### WORK ORDER
Return the full set of entries below exactly, leaving every image out.

*** SUPPLIED RECORDS Section Begins ***

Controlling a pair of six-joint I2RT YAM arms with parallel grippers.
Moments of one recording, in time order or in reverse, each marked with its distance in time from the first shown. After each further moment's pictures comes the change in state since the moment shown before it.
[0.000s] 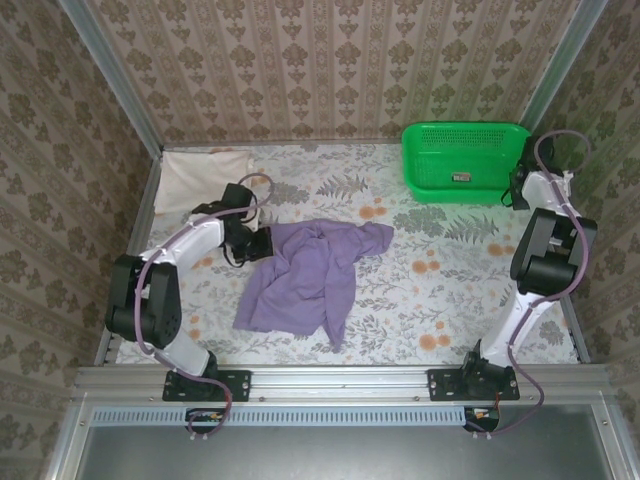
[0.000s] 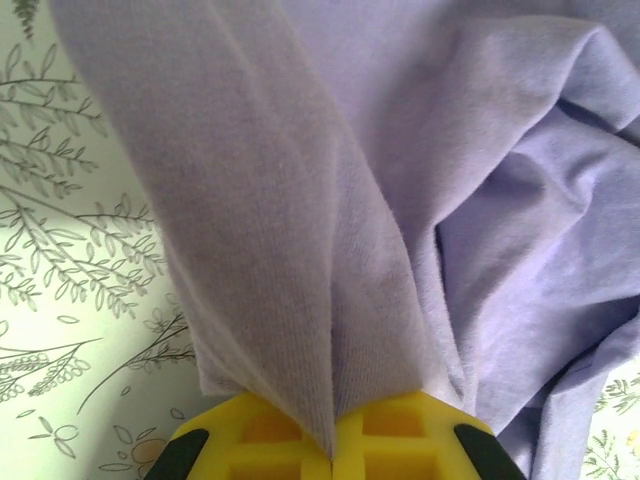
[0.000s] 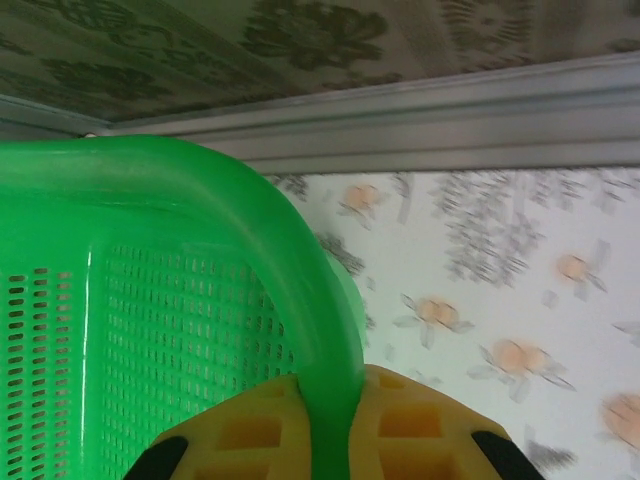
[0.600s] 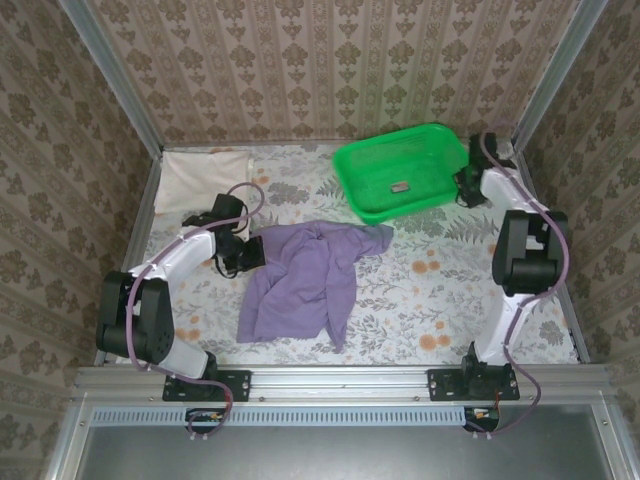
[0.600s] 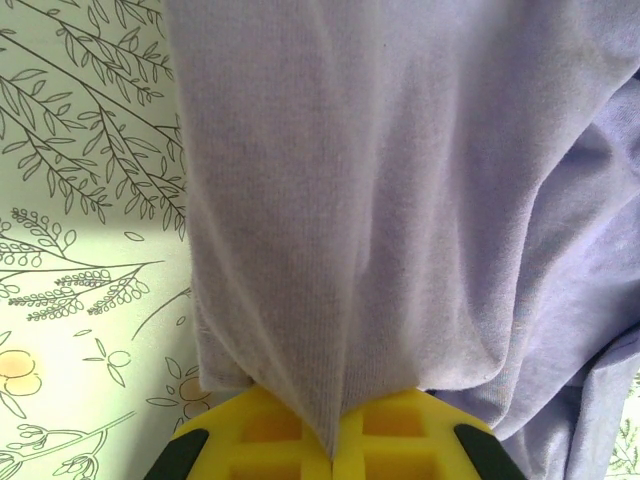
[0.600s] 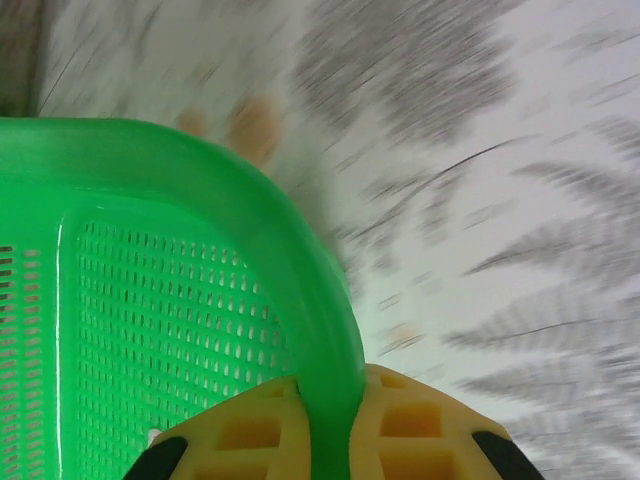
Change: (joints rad) left arm 0.040 -0.110 -0.122 0.000 -0.015 -0.019; right arm 0.219 -0.081 -0.096 -0.063 -0.108 -0.087
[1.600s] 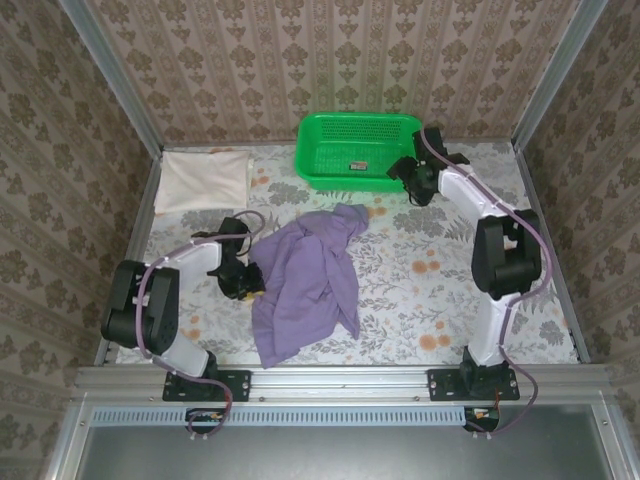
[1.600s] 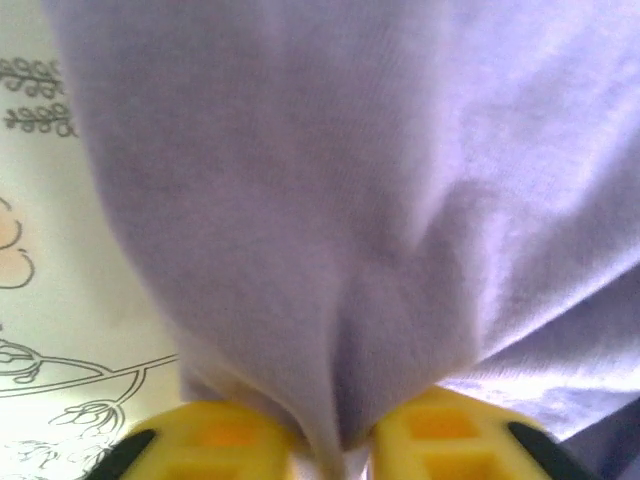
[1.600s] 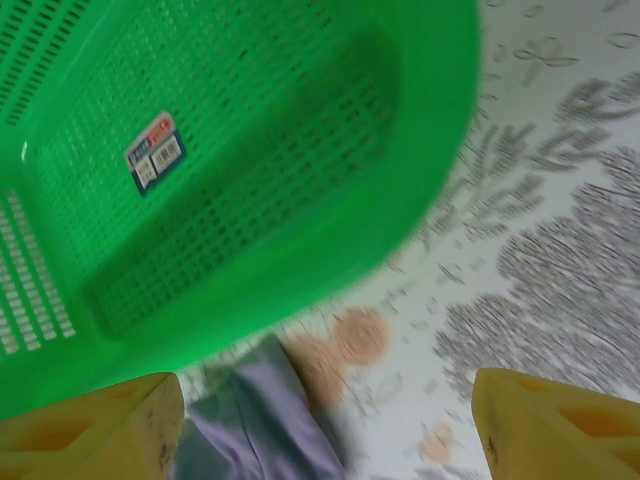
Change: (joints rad) left arm -0.005 0.074 -0.150 -0.002 -0.016 -0.104; right arm 0.311 0.067 0.148 -0.018 -0.226 -0.213
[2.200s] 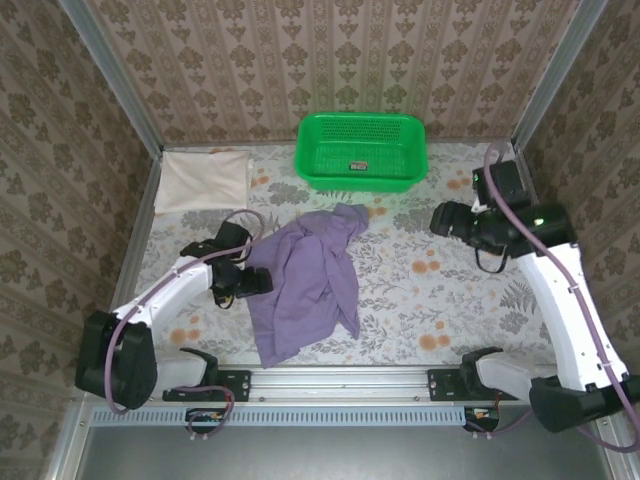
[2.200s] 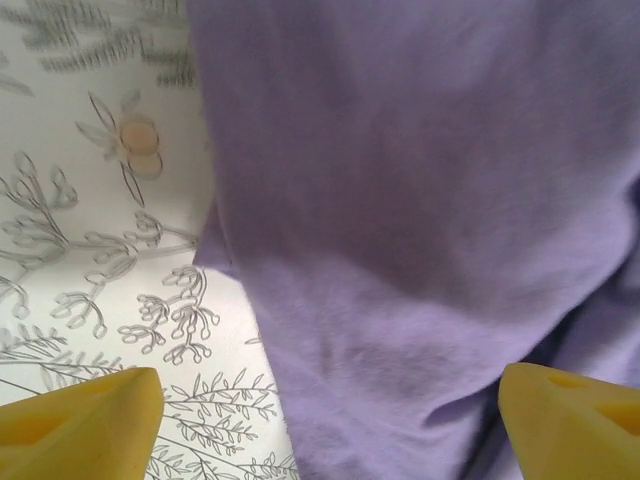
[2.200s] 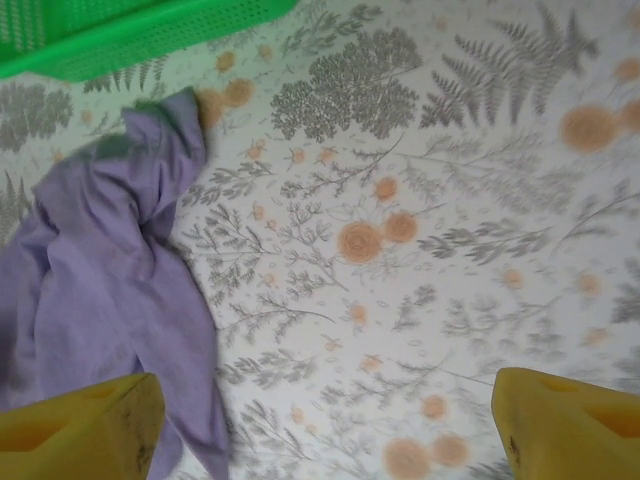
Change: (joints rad) left arm -0.103 -0.298 -0.055 -0.105 -0.170 0.021; right arm 0.038 -0.836 -0.231 -0.632 0.106 -0.358
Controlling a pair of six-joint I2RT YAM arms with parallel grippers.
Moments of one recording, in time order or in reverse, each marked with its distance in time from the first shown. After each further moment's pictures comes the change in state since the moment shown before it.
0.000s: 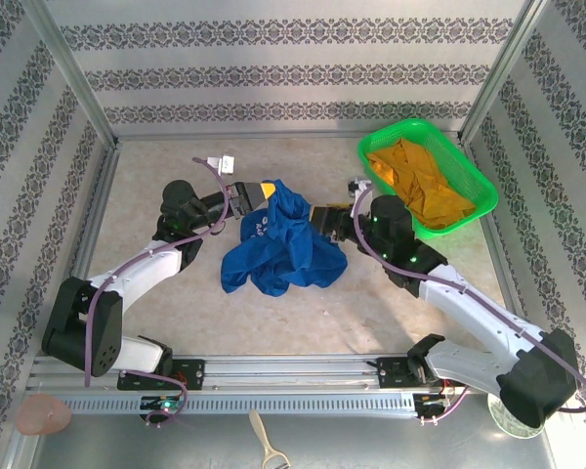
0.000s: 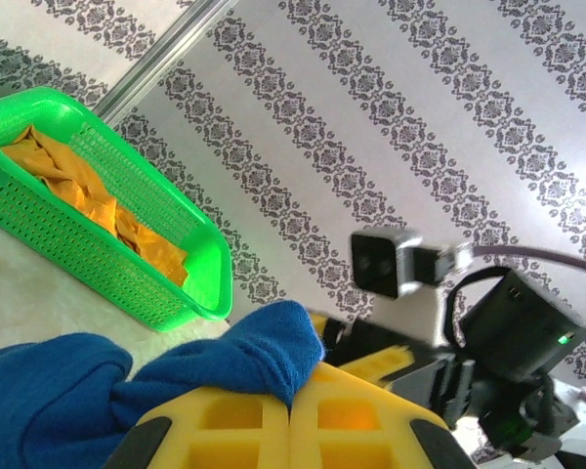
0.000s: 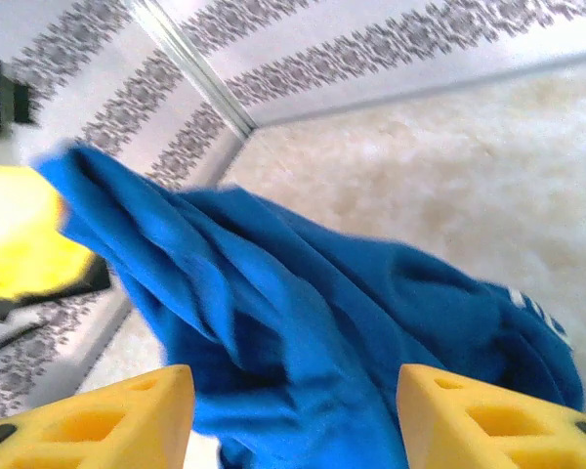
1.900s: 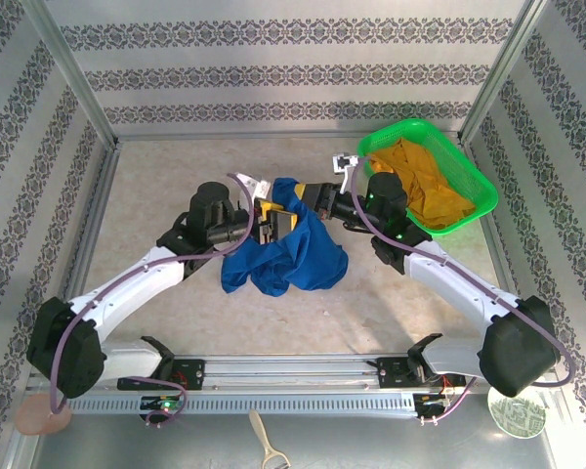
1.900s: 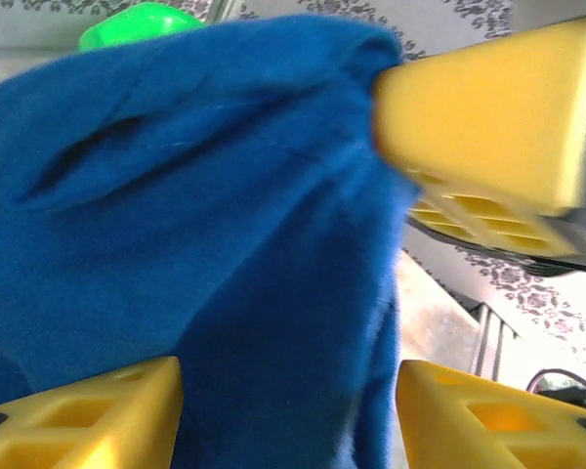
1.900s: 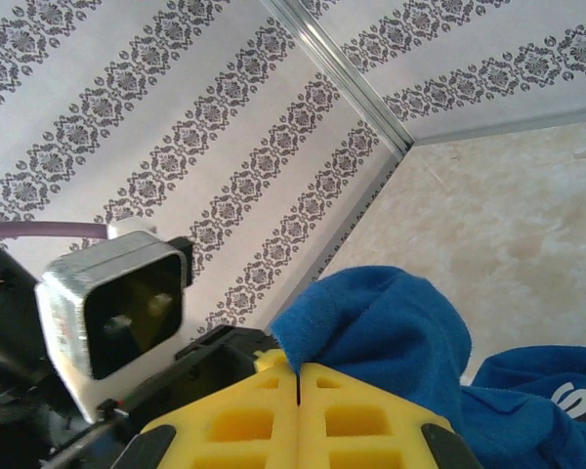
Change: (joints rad) left arm -0.229 -0.111 0.126 -0.722 -0.340 0.589; right arm -0.054 0.183 0.089 0.296 -0.328 0.189
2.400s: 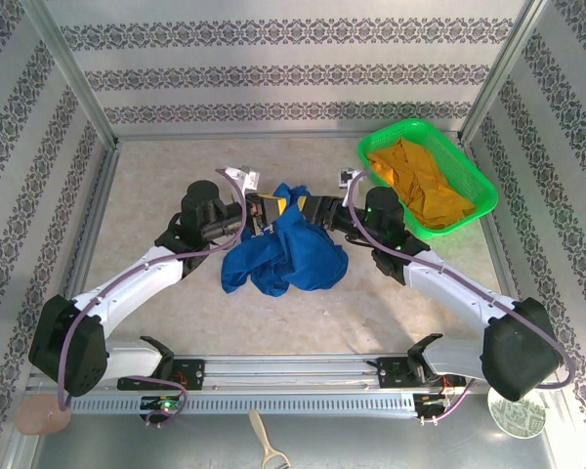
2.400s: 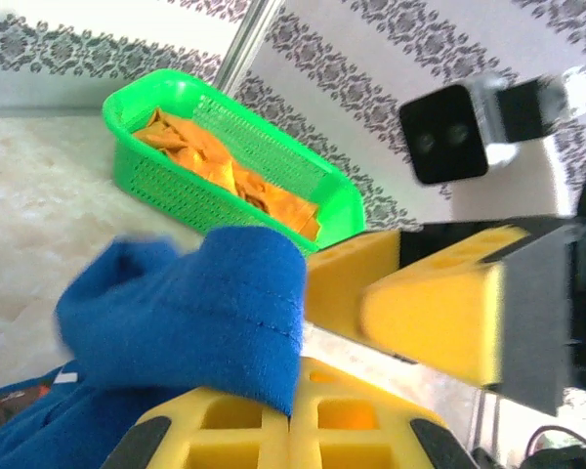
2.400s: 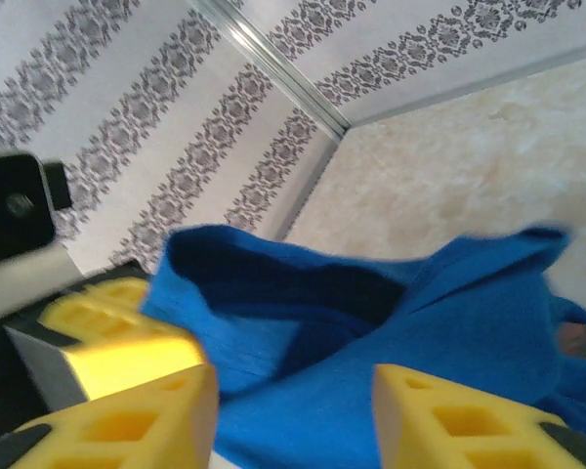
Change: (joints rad) left arm 0.072 0.003 -0.064 0.230 0.050 -0.111; right arm 0.000 -0.024 -0.136 0.018 0.111 0.019
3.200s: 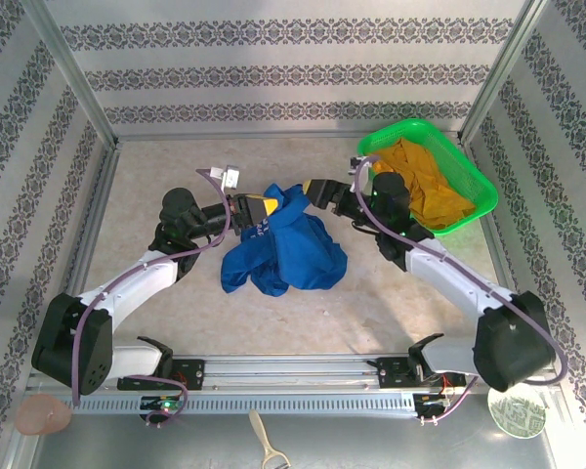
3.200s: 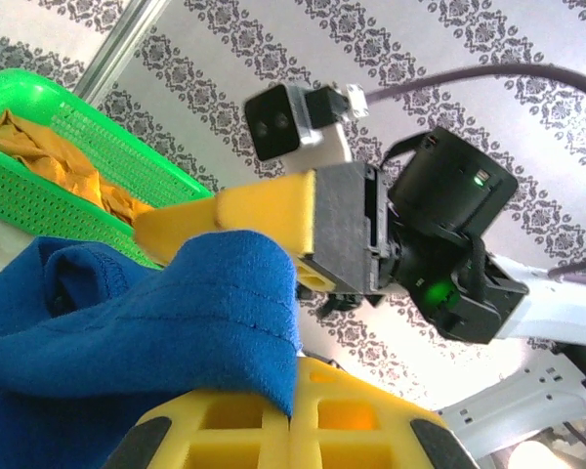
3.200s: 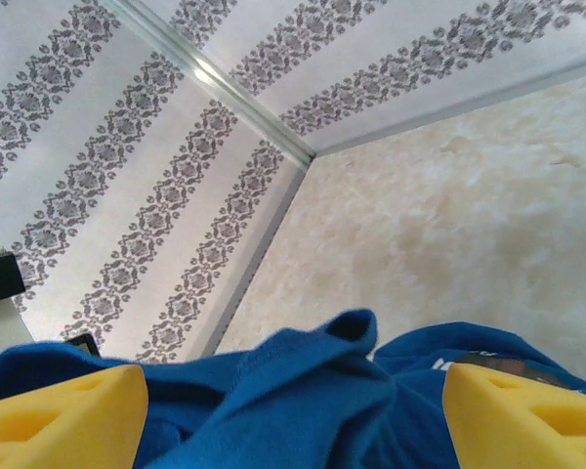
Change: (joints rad) left arm 0.117 0.010 -0.116 0.388 0.326 -0.309; right arm -0.091 0.084 0.112 -0.058 -0.037 0.006
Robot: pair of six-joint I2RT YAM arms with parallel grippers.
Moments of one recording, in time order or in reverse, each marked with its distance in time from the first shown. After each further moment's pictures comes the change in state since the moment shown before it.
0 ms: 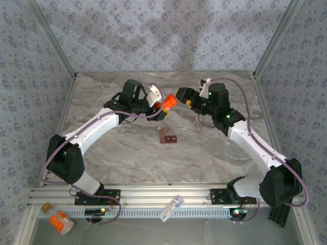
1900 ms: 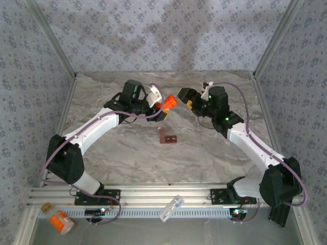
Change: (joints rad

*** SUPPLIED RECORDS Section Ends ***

### RESULT OF THE EXERCISE
Controlling a pair of six-joint I2RT YAM arms with parallel grippers.
Moments of one recording, in time order or in reverse, each marked with its distance in time from the first shown. After each further moment's pictures comes the change in state since the moment shown before it.
[0.000s] 
[0.000s] 
[0.000s] 
[0.600s] 
[0.600s] 
[0.600s] 
Change: (joints rad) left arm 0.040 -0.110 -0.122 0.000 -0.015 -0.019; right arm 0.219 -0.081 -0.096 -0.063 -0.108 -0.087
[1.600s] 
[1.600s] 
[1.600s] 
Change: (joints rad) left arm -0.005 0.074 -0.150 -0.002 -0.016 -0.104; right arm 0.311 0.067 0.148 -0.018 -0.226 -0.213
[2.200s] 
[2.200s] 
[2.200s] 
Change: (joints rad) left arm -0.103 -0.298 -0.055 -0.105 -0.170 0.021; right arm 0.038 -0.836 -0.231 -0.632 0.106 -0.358
Controlling a pair of six-joint I2RT YAM arms with parallel grippers.
Moments of one recording, in time order or in reverse, each marked with its distance in time from the first shown. After each further moment's pictures comes the change in state since the moment shown before it.
0.000s: 
0.000s: 
0.000s: 
1.900s: 
1.900s: 
1.900s: 
Change: (joints rad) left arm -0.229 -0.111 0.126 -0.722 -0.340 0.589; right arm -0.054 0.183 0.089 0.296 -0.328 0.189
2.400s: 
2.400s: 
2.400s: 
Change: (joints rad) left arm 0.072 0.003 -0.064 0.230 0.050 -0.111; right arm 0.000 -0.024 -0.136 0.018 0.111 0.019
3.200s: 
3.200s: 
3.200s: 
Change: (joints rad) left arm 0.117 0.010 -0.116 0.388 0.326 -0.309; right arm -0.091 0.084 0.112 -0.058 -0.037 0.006
Robot: pair of six-joint I2RT YAM arms with parallel grippers.
Moments of one recording, in time order or in reverse, each marked with its distance in time from the first shown. After each further moment's pictures comes the change in state since the moment shown before it.
0 ms: 
1900 ms: 
Change: (joints rad

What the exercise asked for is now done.